▸ What needs to be done
Check each line of the data for "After" and select those that have it.

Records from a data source

---

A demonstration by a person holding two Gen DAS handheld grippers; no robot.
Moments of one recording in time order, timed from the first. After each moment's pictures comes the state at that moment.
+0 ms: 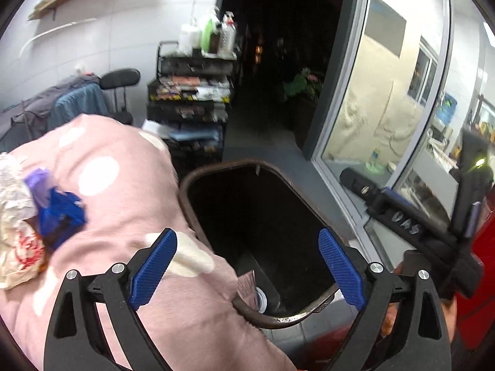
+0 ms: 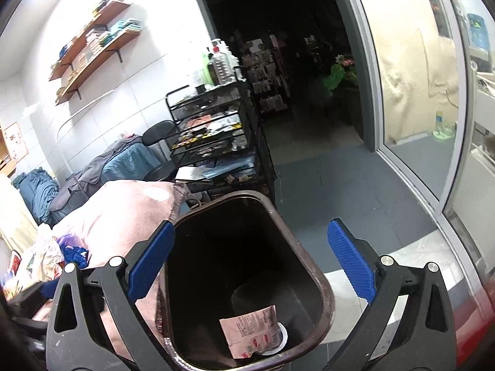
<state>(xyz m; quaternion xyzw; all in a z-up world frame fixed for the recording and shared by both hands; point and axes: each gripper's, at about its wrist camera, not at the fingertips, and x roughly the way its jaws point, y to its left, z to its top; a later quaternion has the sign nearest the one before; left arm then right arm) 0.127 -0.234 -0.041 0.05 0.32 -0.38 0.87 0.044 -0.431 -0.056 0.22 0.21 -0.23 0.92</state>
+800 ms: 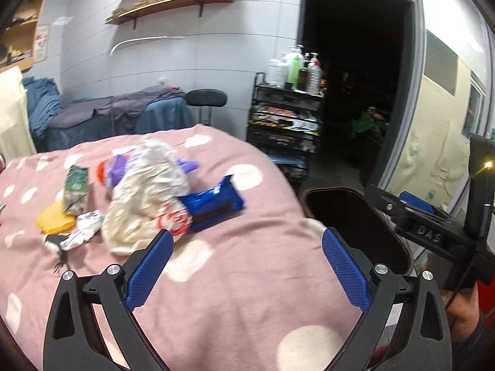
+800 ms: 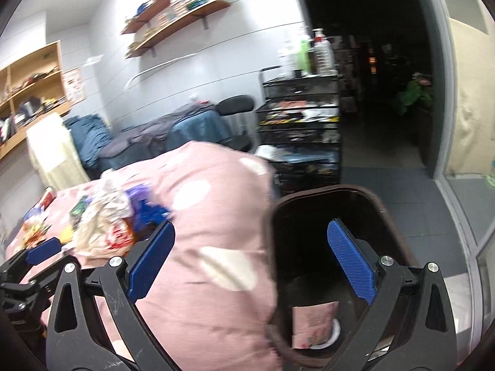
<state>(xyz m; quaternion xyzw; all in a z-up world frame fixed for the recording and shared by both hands) 0.124 -0.090 -0.031 0.02 0.27 -0.22 0.94 0.094 -0.315 -0.032 0.14 0.24 -0.06 0.96</state>
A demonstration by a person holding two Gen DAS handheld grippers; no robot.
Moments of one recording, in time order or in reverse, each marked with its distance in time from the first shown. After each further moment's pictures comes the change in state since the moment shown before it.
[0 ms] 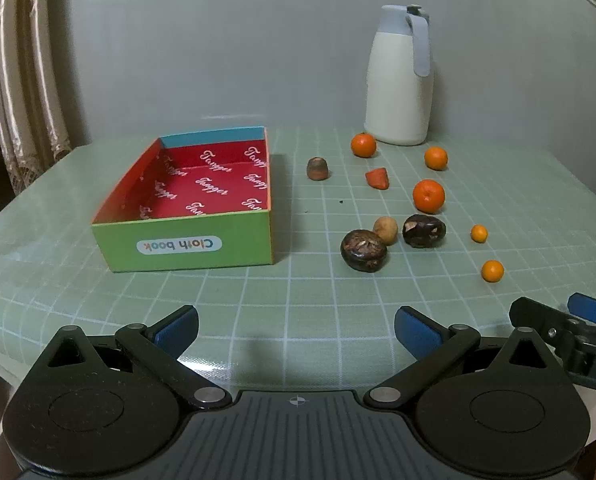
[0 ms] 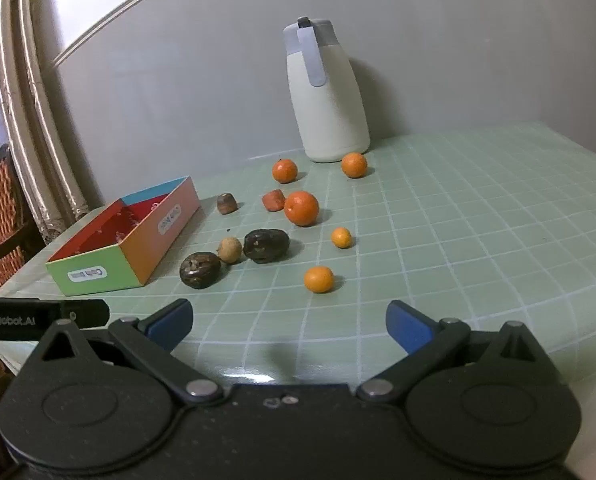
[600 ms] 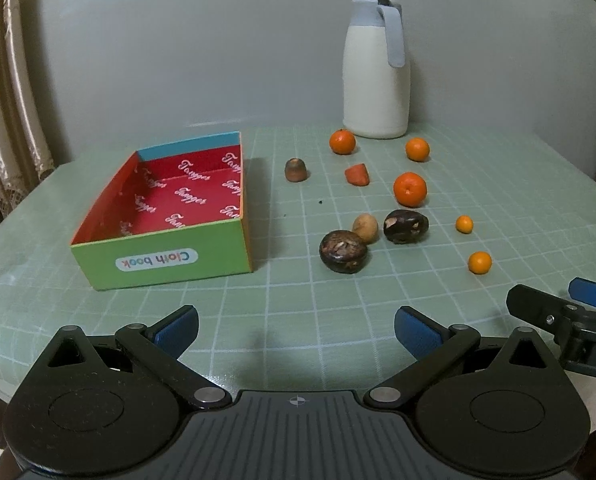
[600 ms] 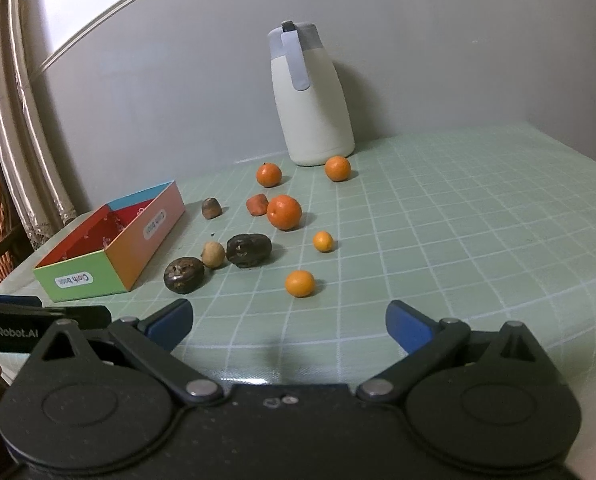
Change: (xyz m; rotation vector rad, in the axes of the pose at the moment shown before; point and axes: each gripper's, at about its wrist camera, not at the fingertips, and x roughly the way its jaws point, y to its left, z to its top) left arm 0.002 -0.018 0.007 0.071 0.002 -0.013; right arm -0.002 -0.005 0.002 0.018 -0.011 -0.035
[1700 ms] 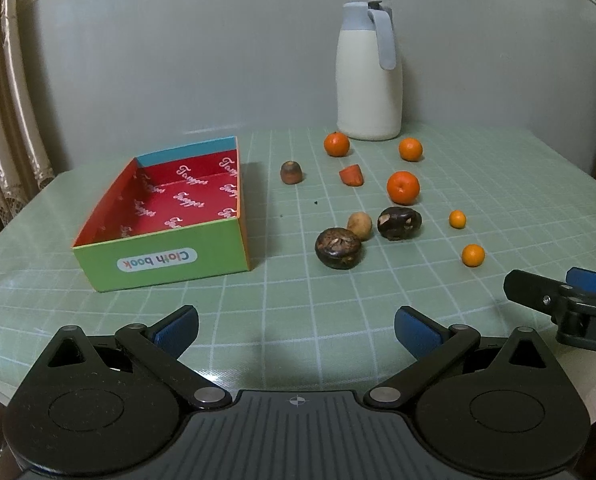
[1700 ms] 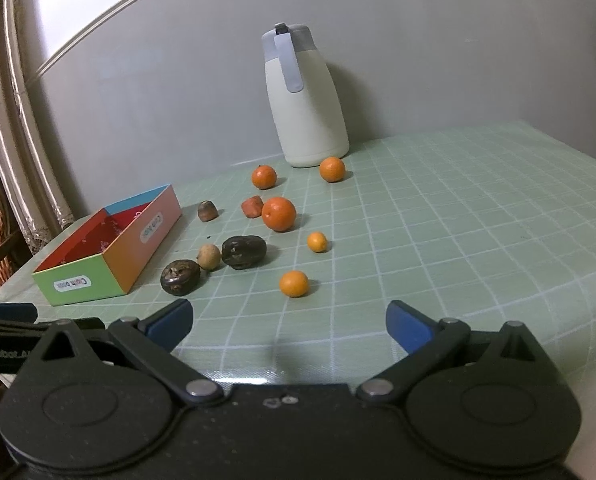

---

▸ Exercise response
Moments of one recording in time order, timed from the first. After each moment's pictures comes the state at that moment.
Moments of one recording, in time order or in reverse, each marked with its distance in time from the first shown. After each further moment's pictures comes the change in state since the moment shown before it.

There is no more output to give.